Hey, I figured out why I’m working towards a PhD.

It’s cos I want this job:

We are seeking to fill a research post within the Centre for Higher Education Research and Information (CHERI) of the Open University. CHERI is an internationally successful research centre and operates from both the Open University’s campus in Milton Keynes and offices in central London.

You will join an expanding team of researchers interested in different aspects of the changing relationship between higher education and society within the UK and also internationally. The Centre is currently undertaking a range of externally funded research projects on topics such as student learning, graduate employment, the academic profession, widening participation and related themes. You will have opportunities to develop your research in relation to these projects and to contribute to the development of new ones.

You should have a good first degree and a research qualification in a relevant field preferably a doctorate, together with experience and publications in a relevant area of educational or social research.

Yep. That’s what I want.

some news

I’m on break at Aroma, eating a chicken quesadilla. I didn’t particularly want a chicken quesadilla, but I also didn’t want to throw it away when a customer’s order was wrong (not my fault) and I was hungry. Also, I just got a catering order. Suck,

This week has been filled with news + excitement + running around. So much stuff has been going on, and I just don’t even know where to begin. I’ve been spending all my time at school, with friends, on my bike, here and there doing everything – it’s wonderful and dizzying and not conducive to productivity.

Yesterday I found out that I’ve been accepted into the PhD program – no one seems to have doubted my application except me, which is wonderful, and I’m totally thrilled. I spent most of yesterday making a high-pitched squealy noise. After so much anxiety the last few months, it’s good to know at least where I will be and what I will be doing for the next 4 and change years. On a related note, I need to buckle down and spend more time on my work, even though I don’t have that much to do at the moment.

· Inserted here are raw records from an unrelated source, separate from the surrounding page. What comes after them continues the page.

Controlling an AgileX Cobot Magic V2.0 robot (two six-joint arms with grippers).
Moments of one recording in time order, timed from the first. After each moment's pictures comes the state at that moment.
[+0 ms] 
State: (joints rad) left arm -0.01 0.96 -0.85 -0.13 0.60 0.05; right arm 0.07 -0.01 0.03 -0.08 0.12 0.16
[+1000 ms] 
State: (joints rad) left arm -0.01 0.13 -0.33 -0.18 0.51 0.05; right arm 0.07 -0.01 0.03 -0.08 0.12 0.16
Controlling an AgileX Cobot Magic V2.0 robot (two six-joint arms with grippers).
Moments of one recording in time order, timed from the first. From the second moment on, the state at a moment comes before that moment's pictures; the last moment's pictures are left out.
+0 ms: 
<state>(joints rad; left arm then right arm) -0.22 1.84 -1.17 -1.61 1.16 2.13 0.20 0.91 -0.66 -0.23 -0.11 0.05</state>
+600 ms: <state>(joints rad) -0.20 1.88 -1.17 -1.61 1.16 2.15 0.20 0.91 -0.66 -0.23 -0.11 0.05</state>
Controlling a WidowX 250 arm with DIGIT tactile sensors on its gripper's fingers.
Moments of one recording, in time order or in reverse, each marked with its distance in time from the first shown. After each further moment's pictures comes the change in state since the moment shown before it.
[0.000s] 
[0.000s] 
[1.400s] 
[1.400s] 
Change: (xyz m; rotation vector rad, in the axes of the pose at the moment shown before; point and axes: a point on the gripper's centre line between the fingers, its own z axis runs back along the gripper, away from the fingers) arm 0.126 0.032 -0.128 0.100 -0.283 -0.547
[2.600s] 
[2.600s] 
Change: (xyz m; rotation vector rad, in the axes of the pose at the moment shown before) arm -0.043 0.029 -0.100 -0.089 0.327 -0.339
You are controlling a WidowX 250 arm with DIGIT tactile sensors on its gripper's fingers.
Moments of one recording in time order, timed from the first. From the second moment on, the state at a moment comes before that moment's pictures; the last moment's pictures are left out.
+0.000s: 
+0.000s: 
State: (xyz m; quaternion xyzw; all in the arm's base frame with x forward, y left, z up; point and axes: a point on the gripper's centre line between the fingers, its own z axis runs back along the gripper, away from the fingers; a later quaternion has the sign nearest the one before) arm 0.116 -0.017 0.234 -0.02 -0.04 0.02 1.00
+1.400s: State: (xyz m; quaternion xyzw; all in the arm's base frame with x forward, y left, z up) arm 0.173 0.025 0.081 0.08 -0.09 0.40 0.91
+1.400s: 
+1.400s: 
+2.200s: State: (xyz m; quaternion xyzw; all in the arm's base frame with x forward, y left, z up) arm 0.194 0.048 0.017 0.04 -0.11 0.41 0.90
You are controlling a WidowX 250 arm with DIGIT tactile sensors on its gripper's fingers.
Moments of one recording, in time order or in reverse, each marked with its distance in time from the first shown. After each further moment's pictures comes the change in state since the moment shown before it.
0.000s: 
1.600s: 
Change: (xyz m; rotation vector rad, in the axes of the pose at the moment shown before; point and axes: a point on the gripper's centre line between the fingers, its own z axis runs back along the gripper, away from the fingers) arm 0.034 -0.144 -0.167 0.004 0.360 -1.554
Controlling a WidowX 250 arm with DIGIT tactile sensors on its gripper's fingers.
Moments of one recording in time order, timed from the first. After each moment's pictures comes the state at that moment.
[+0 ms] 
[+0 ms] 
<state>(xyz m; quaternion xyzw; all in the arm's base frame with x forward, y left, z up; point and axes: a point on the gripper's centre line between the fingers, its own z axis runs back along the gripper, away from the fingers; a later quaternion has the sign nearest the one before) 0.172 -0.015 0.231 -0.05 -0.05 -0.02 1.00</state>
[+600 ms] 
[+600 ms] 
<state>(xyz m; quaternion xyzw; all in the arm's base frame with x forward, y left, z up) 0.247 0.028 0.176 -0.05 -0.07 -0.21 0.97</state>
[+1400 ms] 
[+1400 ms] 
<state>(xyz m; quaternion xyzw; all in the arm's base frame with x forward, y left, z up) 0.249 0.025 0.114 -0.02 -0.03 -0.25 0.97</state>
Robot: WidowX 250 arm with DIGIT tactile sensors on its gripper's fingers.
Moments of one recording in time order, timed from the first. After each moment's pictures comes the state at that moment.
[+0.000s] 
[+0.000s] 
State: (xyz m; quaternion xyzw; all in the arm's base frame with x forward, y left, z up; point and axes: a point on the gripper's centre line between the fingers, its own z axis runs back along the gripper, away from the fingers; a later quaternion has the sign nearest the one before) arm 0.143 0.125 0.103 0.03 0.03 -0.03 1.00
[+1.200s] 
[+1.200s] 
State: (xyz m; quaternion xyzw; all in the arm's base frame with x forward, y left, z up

On Wednesday I bought my plane ticket (boleto) to Portugal – I’m flying Chicago > Montreal > London > Porto, at which point I will join the Camino Portugues and follow the coast (costa) north to Santiago. I can’t – I just can’t believe it’s really happening. I have a lot of saving to do between now and then, and a lot of working out, but it’s really happening. I’ll be gone most of May. I started Spanish lessons last night – Mike’s going for full immersion, and would speak French if I didn’t understand the Spanish (I speak NONE), and English only as a last resort.

There has been a lot of really good time with friends lately – watching silly TV, working out, dancing, designating new hangouts, sleepovers, plans for summer adventures. We tried to figure out – complete with colored pencils, lists, and terrible drawings – if Coachella was feasible (the line-up is amazing), but have decided instead to travel en masse to Bonnaroo instead – it’s closer, more reasonable, a better time, etc etc. I can’t wait.

Much to the surprise of all parties, I’m actually in a relationship. It is good and simple and easy and I am really happy.

Spent most of the afternoon at Paradiso reading Communities in Cyberspace while the NaNo kids worked on their novels. I read until my eyes hurt, and then I had a milkshake with Carl. The semester will be over soon enough – but until then, I think I’ll mainly be in seclusion. Thanksgiving was good. I accomplished nothing over break – absolutely nothing – except some reading and lots of relaxing and some family togetherness. I took pictures of things at thrift stores. I saw Capote. I found out that I went to preschool, and that one of my preschool classmates is a friend I met in Champaign twenty years later. I’m rereading The Gunslinger. I have to give a presentation tomorrow morning and I’m totally stressing.

Less than two weeks til the end of the semester. I can do this, and then I’m going to waste at least three days playing Tetris, sleeping in, and doing nothing. Oh yeah, and then I’ll finish my PhD application. I can do this.